Dividend above average and growing

FDVV yields 3.0%Its dividend yield is therefore double that of the S&P 500. FDVV has paid a dividend for seven years and has increased its dividend payout for the last three consecutive years.

Moderate fees

FDVV charges a very reasonable expense ratio of just 0.15%. This means the fund only charges $15 per year for every $10,000 invested.
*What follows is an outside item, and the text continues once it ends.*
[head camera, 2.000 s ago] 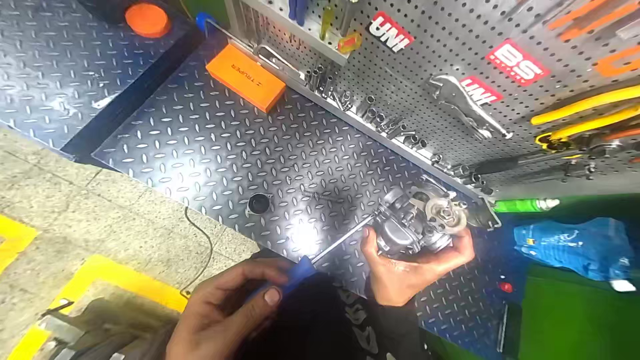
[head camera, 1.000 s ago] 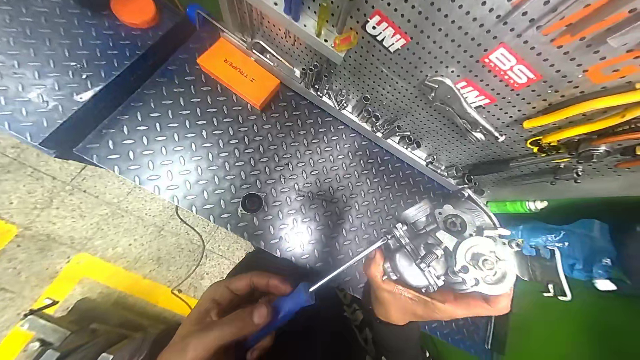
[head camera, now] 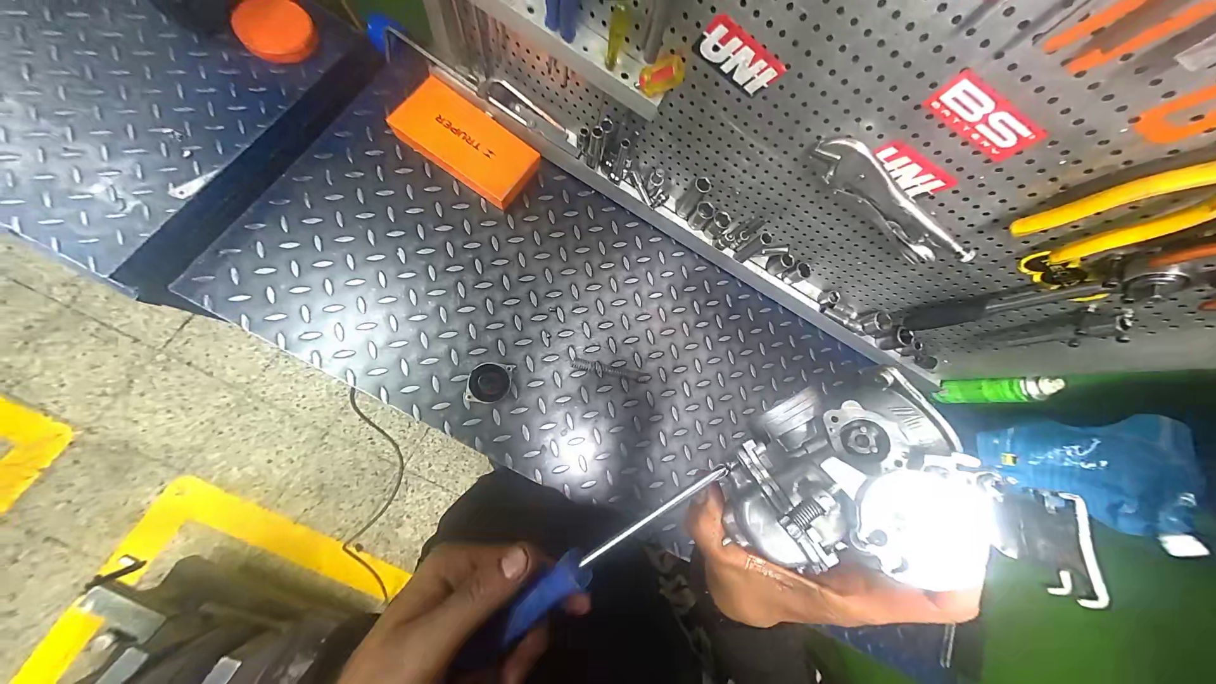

Assuming the fund returns 5% per year in the future and maintains this expense ratio, an investor who invests $10,000 in the fund will only pay $85 in fees over a five-year period.

Is FDVV Stock a Buy, According to Analysts?

As for Wall Street, FDVV gets a Moderate Buy consensus rating based on 83 Buys, 22 Holds and one Sell rating assigned over the past three months. FDVV stock average price target of $52.32 implies an upside potential of 11.6% from current levels.

Takeaways for investors

I’m bullish on FDVV because I like how the fund invests in both low-yielding but high-performing dividend-paying growth stocks, like Nvidia and Broadcom, and more traditional, high-yielding dividend stocks. higher but lower growth, such as ExxonMobil and Chevron. This solid strategy has led to attractive double-digit annualized returns over time.

Additionally, FDVV has an above-average dividend yield of 3.0% and an expense ratio of 0.15%. All in all, FDVV seems like a smart choice for investors.